Не все были согласны, что рисование обязательно должно быть субъективным. Оборонительная апология йенских врачей в защиту ксилографий против фотографии сигнализировала о том, что они чувствовали себя запертыми в осаде. Действительно, очередную атаку на ксилографии предпринял немецкий анатом рубежа веков Йоханнес Соботта. Атлас человеческого тела, созданный Соботтой, остается стандартной справочной работой для более поздних изданий. Соботта предельно ясно показал важность механического воспроизведения, когда рекламировал использование фотографии в ходе подготовки своего анатомического атласа 1909 года – несмотря на то что его собственные изображения были на деле рисунками, воспроизведенными как многоцветные литографии. «Никакие ксилографии не использовались, поскольку неэффективность этого метода в деле производства иллюстраций, соответствующих реальной жизни, была четко показана несколькими новейшими анатомическими атласами. Он оставляет слишком многое на усмотрение резчика, тогда как фотомеханический метод воспроизводства полностью зависит от отпечатка, произведенного на фотографической пластине оригинальным рисунком». Для дополнительного контроля над дискреционными полномочиями иллюстратора Соботта делал фотографию выделенного участка тела, увеличенную до размеров предполагаемого рисунка[291]. Конкуренты Соботты рисовали, а затем передавали рисунок граверу по дереву. В противоположность этому Соботта предложил двояко «автоматизированную» процедуру, которая оставляла свободу действий «только» на первом этапе (рисунок): далее следовал автоматический литографический перенос на камень, а затем проверка путем тщательного сличения литографии с увеличенной фотографией.

Короче говоря, стремление к автоматичности чувствовалось с обеих сторон. Были такие, как Соботта, которые рисовали свои исходные изображения, – но затем полностью полагались на фотомеханическую литографию для воспроизведения и саму фотографию для контроля. Но были и такие, кто начинал с фотографии, как Уортингтон, боявшийся собственной склонности к идеализации, но который затем полагался на гравера для осуществления воспроизведения.

Когда Соботта обратился в своем трактате 1902 года к гистологии и микроскопической анатомии, он следовал тому же методу.
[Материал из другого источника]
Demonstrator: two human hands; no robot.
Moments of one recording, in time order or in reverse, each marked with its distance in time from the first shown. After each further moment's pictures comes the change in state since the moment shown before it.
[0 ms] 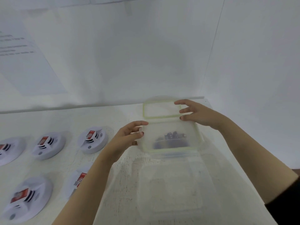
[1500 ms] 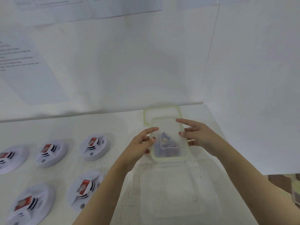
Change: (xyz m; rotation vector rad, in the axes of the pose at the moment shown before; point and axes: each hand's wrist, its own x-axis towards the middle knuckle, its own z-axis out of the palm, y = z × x) left_hand 0.003 0.002 0.036 0.115 0.007 -0.044; right_hand -0.033 0.014 0.039 0.477 0.106 0.070
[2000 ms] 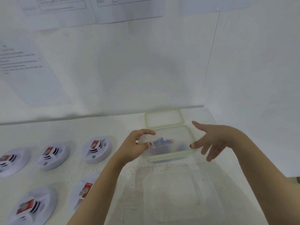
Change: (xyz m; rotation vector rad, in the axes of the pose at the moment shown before) left_hand 0.001 0.006 -0.027 0.322 0.086 0.112; right_hand -0.017 -0.049 -0.018 -0.550 -0.105 0.410
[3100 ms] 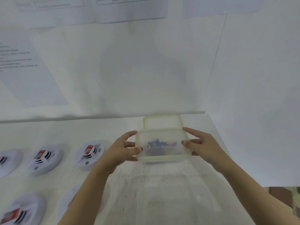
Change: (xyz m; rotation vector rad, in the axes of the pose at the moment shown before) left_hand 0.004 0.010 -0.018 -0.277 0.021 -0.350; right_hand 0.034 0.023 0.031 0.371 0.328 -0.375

Читатели могли опасаться, что образцы не являются репрезентативными для живой ткани – что они каким-либо образом искажены консервацией или гниением. Соботта заверял их, что подавляющее большинство образцов взяты у двоих повешенных, еще несколько – у двух других жертв виселицы, так что «материал» был еще «теплым» (noch lebenswarm). Опять же, у Соботты были фотографии, сделанные, чтобы служить отправной точкой для рисунков. Тем не менее здесь он снова отмечал, что точность (Genauigkeit) не должна заходить слишком далеко – поскольку в данном случае любая озадачивающая случайная особенность препарата смогла бы попасть в репрезентацию. Вместо этого некоторые рисунки были фактически сделаны на основе двух или трех разных препаратов. Отчасти оправдываясь (возможно, предвидя критику), Соботта уведомлял своих читателей, что комбинация подбиралась не произвольным образом, но с осторожной переустановкой камеры для устранения разницы в перспективе; фотографически увеличенные снимки затем были разрезаны и повторно собраны для воспроизведения мозаичной фотографии, на основании сравнения с которой производилась оценка рисунка. Это, говорит нам автор, «не оставляло рисовальщику никакой возможности для внесения субъективных изменений»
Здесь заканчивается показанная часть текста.